- What to work on -
Note how many lines of the material that follows include the string "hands", and state only that number.

- Recorded information -
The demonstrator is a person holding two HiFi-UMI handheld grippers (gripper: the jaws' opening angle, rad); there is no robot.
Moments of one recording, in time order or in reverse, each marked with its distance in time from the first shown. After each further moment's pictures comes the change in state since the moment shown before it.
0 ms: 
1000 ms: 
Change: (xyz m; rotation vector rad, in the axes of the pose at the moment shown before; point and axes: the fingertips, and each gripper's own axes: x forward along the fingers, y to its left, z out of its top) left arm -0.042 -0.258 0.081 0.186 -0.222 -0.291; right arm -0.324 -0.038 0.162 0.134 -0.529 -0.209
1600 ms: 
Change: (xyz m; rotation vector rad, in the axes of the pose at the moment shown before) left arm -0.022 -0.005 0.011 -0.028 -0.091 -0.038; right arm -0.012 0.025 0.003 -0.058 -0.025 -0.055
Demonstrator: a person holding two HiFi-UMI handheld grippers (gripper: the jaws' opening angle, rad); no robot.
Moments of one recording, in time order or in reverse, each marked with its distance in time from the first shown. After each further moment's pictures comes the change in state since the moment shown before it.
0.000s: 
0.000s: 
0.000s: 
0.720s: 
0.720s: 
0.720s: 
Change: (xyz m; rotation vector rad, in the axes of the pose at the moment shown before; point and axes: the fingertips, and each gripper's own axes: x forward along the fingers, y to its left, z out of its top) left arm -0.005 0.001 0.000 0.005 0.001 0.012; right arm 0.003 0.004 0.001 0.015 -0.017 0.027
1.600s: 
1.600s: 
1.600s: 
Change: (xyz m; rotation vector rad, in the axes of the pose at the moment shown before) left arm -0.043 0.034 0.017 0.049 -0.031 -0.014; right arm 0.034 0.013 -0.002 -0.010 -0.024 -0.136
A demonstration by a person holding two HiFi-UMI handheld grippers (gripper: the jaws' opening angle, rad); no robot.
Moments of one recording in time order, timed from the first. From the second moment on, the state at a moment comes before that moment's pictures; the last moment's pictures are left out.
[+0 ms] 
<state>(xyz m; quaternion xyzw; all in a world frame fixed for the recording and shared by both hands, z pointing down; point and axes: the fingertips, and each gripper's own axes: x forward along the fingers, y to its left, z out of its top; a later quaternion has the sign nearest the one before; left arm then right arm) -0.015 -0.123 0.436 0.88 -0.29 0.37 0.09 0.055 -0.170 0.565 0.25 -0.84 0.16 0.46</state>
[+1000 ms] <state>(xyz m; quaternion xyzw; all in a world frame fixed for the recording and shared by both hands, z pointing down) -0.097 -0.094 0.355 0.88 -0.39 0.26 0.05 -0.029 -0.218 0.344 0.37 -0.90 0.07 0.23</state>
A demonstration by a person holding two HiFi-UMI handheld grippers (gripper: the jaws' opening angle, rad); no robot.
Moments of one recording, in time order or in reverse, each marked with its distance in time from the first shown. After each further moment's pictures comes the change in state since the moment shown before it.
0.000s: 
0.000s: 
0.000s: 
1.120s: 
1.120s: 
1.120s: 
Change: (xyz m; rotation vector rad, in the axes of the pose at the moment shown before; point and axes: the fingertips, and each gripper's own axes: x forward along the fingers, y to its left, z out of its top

- Answer -
2